* _PROBLEM REQUIREMENTS_
Everything in the data below should be restated word for word.

* _SOURCE DATA_
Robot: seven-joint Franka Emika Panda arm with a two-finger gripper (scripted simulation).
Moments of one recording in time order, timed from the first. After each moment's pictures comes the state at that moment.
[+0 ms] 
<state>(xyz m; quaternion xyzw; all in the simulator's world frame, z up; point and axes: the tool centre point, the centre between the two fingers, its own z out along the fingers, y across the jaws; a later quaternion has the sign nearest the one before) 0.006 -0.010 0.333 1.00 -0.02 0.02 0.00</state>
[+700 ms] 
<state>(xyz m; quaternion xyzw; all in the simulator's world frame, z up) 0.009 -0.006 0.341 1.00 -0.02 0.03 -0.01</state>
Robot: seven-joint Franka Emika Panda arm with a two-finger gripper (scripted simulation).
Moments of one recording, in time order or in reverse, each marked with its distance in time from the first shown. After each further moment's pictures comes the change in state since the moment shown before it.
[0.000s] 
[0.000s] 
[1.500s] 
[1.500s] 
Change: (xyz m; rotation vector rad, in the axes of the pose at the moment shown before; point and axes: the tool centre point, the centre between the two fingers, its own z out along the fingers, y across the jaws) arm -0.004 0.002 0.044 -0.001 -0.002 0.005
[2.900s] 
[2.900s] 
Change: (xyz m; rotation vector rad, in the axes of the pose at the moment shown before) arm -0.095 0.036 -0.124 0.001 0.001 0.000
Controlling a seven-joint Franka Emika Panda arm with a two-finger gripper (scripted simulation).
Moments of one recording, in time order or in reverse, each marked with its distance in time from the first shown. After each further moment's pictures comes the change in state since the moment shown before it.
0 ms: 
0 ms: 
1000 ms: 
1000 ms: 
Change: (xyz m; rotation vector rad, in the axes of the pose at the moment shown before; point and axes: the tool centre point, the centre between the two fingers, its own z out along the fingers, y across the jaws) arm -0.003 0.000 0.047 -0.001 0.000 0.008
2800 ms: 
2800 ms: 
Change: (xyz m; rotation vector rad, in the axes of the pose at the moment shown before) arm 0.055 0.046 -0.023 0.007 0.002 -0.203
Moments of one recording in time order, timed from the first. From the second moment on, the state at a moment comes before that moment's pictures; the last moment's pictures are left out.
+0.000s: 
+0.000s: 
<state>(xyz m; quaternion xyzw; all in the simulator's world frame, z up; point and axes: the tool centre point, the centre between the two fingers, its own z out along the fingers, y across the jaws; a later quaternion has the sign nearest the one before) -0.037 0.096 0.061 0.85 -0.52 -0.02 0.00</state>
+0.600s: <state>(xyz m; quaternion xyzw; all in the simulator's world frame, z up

* _RESULT OF THIS TASK_
Robot: seven-joint Franka Emika Panda arm with a two-finger gripper (scripted simulation).
Moments of one recording in time order, timed from the first. After each moment's pictures comes the state at that moment.
[+0 ms] 
<state>(xyz m; quaternion xyzw; all in the simulator's world frame, z up; point and axes: the tool centre point, the centre between the two fingers, its own z out along the fingers, y across the jaws; a later quaternion has the sign nearest the one before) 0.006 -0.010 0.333 1.00 -0.02 0.02 0.00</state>
[+700 ms] 
<state>(xyz m; quaternion xyzw; all in the simulator's world frame, z up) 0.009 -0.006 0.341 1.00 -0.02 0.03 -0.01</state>
Robot: seven-joint Franka Emika Panda arm with a two-finger gripper (scripted simulation).
Moments of one recording, in time order or in reverse, each marked with its distance in time from the first shown. After each further moment's pictures comes the change in state since the moment shown before it.
[0.000s] 
[0.000s] 
[1.500s] 
[1.500s] 
Change: (xyz m; rotation vector rad, in the axes of the pose at the moment shown before; point and axes: the tool centre point, the centre between the two fingers, its own z out along the fingers, y across the jaws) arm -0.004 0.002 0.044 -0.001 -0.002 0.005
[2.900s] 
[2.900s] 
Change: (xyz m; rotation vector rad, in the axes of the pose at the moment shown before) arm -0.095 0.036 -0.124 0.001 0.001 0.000
Controlling a seven-joint Franka Emika Panda arm with a two-finger gripper (scripted simulation).
Moments of one recording, in time order or in reverse, each marked with its distance in time from the first shown. After each further moment's pictures comes the change in state since the moment shown before it.
0 ms: 
0 ms: 
1000 ms: 
1000 ms: 
Change: (xyz m; rotation vector rad, in the axes of the pose at the moment shown before; point and axes: the tool centre point, the centre between the two fingers, its own z out along the fingers, y across the jaws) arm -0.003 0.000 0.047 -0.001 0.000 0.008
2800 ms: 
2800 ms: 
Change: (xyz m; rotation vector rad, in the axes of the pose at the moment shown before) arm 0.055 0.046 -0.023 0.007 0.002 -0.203
Moments of one recording in time order, timed from the first. From the second moment on, the state at a moment comes before that moment's pictures; the last moment's pictures are left out.
+0.000s: 
+0.000s: 
<state>(xyz m; quaternion xyzw; all in the simulator's world frame, z up; point and axes: the tool centre point, the centre between the two fingers, its own z out along the fingers, y across the jaws; a later quaternion has the sign nearest the one before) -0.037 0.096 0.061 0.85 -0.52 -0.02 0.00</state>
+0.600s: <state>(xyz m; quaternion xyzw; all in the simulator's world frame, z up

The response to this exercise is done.